What you are asked to do: Set down the full listing below word for word; pictures stay out of the copy.
☆ ☆ ☆ ☆ ☆ ☆ ☆
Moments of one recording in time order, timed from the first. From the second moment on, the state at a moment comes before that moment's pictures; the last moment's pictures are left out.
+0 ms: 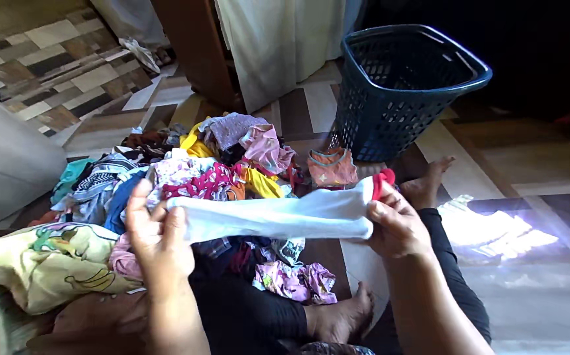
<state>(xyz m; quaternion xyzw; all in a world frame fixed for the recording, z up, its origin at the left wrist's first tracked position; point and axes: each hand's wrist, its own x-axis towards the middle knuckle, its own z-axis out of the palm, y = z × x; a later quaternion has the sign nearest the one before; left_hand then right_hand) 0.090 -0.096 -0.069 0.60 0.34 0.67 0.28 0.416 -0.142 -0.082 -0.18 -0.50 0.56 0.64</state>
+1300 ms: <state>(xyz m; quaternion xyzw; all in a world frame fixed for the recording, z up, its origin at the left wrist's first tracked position) 0.039 -0.118 -0.166 0.67 0.64 -0.04 0.37 0.374 -0.190 -0.272 -0.60 -0.69 0.32 0.24</state>
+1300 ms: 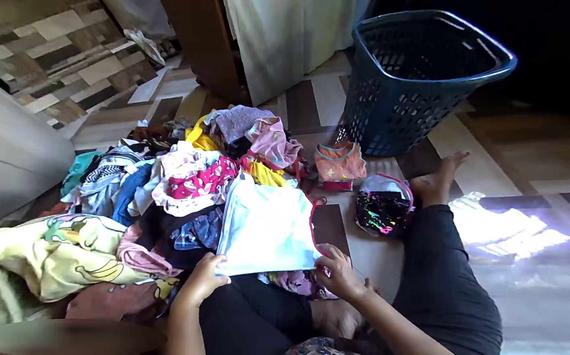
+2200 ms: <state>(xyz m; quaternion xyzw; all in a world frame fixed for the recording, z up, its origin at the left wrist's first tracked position) 0.065 -0.054 -0.207 0.51 0.56 0.35 0.55 0.376 -0.101 -0.256 -0.64 -0.45 0.57 0.26</state>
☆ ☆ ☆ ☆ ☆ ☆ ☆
Solution to this exercise:
Moments of one recording in time order, timed from the first. From the second moment on, the state at a moment comes before that moment's pictures; the last moment's pictures are left out.
+0 ms: 
<state>(xyz m; quaternion xyzw; all in a world frame fixed for the recording, z up, its origin at the left wrist's first tracked position; point and axes: each hand's wrist, its own x-axis towards the middle knuckle, its own z-axis out of the palm, y = z × x; a later quaternion has the sign nearest the one before; left_hand then right_hand) 0.090 -0.096 -0.069 0.60 0.34 0.67 0.28 0.416 -0.142 -0.082 -0.18 -0.50 0.56 0.64</state>
+1300 ms: <state>(xyz m; quaternion xyzw; all in a world frame fixed for the recording, z up, its origin at the left wrist's first tracked position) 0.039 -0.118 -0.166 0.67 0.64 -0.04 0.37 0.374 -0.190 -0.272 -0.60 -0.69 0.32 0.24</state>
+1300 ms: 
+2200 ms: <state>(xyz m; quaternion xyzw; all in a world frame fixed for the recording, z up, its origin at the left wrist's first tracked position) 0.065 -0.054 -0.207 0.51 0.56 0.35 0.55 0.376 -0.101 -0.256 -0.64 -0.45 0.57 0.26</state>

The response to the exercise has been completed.